When you transcribe the listing, keep each line exact and drop the pictures.
-------------------------
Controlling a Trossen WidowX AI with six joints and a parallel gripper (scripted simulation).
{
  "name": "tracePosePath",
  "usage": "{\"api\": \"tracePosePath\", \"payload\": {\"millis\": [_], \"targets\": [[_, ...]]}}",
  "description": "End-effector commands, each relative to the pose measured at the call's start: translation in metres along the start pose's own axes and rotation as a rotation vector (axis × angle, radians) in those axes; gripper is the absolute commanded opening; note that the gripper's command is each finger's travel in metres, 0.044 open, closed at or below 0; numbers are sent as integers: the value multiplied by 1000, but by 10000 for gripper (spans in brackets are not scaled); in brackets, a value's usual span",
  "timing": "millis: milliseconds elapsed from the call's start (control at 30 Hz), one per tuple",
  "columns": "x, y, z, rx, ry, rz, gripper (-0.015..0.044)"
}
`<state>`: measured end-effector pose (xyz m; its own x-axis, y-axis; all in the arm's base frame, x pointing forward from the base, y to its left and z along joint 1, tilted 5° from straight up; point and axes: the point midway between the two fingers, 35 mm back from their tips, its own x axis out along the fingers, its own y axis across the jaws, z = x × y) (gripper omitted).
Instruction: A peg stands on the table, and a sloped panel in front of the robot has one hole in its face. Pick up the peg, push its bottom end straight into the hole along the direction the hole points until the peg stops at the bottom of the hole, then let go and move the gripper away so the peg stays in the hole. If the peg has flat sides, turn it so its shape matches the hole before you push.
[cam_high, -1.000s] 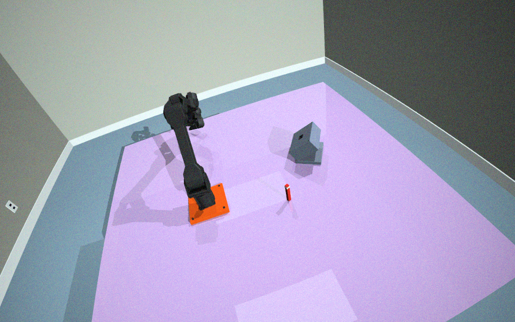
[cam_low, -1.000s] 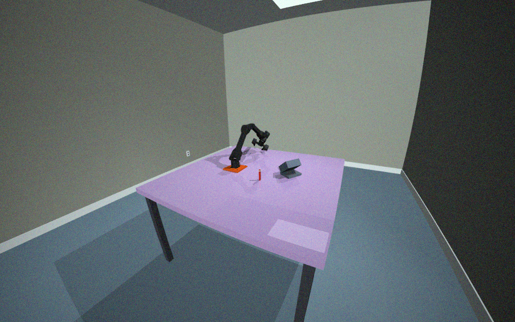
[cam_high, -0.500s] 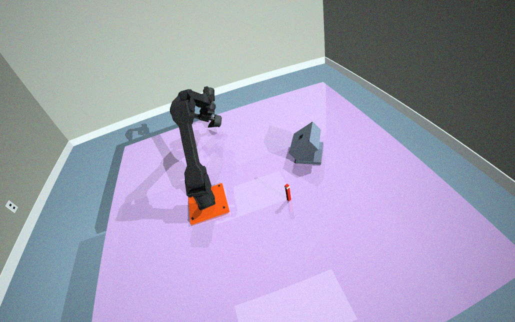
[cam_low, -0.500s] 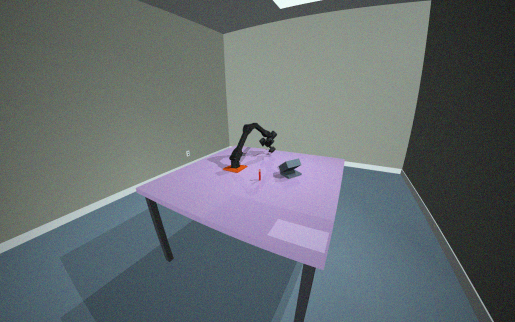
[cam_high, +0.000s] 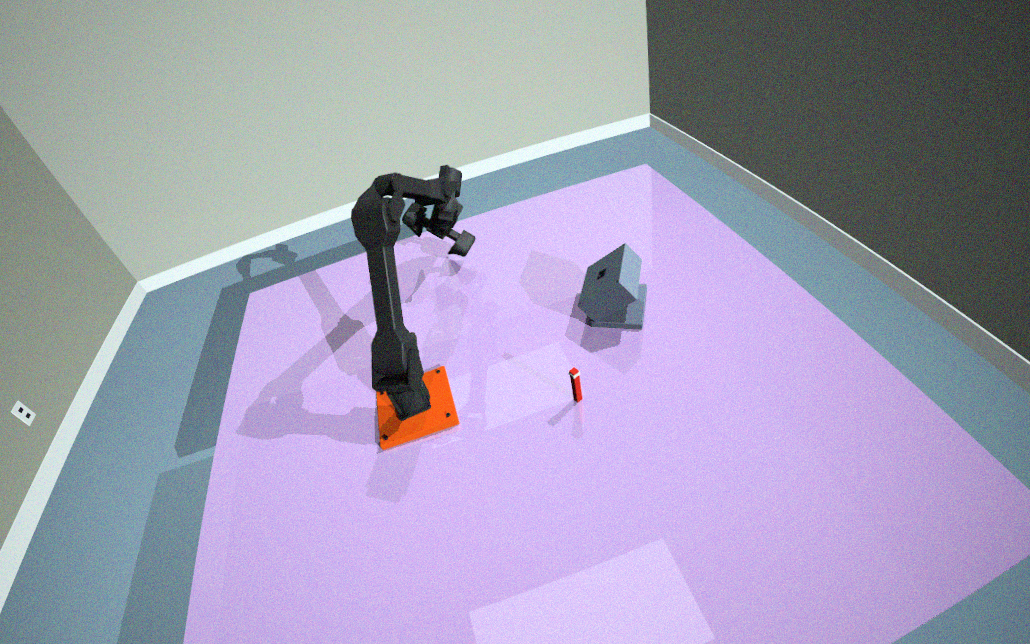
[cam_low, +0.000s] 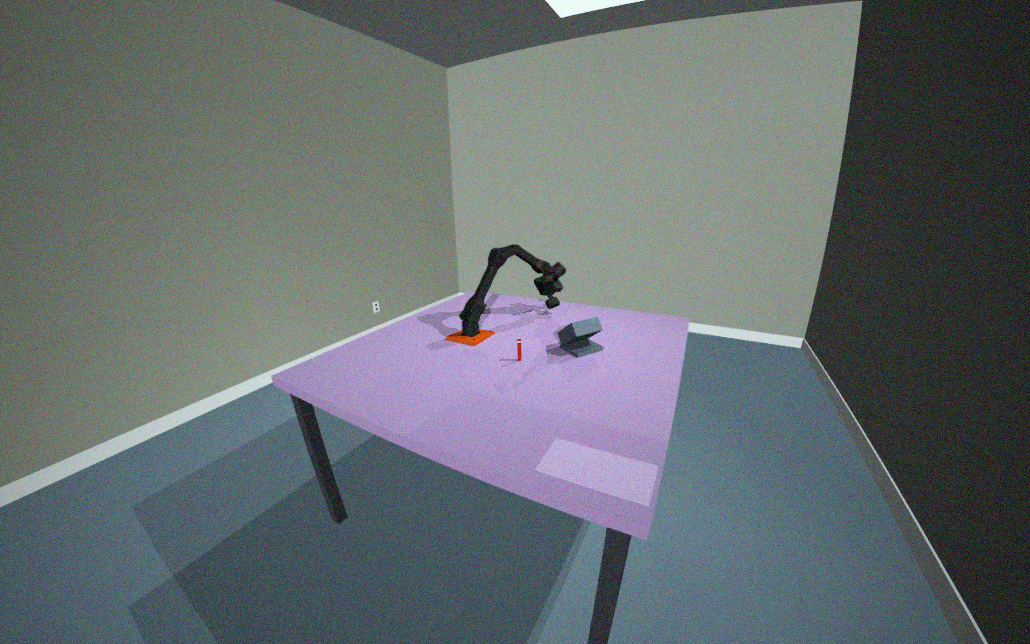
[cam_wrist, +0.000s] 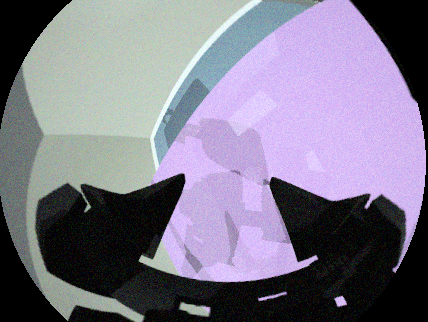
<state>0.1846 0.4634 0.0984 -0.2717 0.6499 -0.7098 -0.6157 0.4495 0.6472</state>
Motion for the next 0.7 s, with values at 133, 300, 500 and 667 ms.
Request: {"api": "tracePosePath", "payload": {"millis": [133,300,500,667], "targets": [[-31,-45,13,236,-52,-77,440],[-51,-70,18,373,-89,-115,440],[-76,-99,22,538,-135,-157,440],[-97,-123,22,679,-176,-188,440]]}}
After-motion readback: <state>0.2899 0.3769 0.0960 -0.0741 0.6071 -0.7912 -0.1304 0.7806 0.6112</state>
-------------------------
RESULT FOR THIS TASK -
Controlling a Trossen WidowX AI with six joints and a parallel gripper (scripted simulation).
{
  "name": "tracePosePath",
  "usage": "{\"api\": \"tracePosePath\", \"payload\": {\"millis\": [_], \"targets\": [[_, ...]]}}",
  "description": "End-effector commands, each relative to the pose measured at the call's start: translation in metres along the start pose's own axes and rotation as a rotation vector (axis × angle, radians) in those axes; gripper is the absolute commanded opening; note that the gripper's command is each finger's travel in metres, 0.044 open, closed at or below 0; numbers are sent as integers: the value multiplied by 1000, but by 10000 for gripper (spans in brackets are not scaled); in brackets, a value's usual span",
  "timing": "millis: milliseconds elapsed from the call's start (control at 30 Hz), one per tuple",
  "columns": "x, y, z, rx, ry, rz, gripper (-0.015..0.044)"
}
`<state>`: measured end-effector pose (xyz m; its own x-axis, y-axis; all in the arm's base frame, x pointing forward from the base, y to its left and z along joint 1, tilted 5° from straight up; point and axes: the point midway between the two fingers, 35 mm back from their tips, its own x axis out along the fingers, its own y axis across the jaws, z = x × y) (gripper omitted).
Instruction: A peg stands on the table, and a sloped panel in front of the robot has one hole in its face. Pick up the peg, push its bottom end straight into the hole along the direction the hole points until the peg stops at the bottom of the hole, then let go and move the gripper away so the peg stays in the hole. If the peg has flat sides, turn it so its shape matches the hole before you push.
[cam_high, -1.000s] 
[cam_low, -1.000s] 
[cam_high, -0.500s] 
[cam_low, -0.500s] 
[cam_high, +0.000s] 
[cam_low, +0.000s] 
[cam_wrist, +0.000s] 
<state>0.1846 0.4634 0.0984 -0.2717 0.6499 -0.7098 -0.6157 0.4495 0.6472</state>
Motion for the next 0.7 s, with values at 133, 300, 500 and 667 ms.
Request: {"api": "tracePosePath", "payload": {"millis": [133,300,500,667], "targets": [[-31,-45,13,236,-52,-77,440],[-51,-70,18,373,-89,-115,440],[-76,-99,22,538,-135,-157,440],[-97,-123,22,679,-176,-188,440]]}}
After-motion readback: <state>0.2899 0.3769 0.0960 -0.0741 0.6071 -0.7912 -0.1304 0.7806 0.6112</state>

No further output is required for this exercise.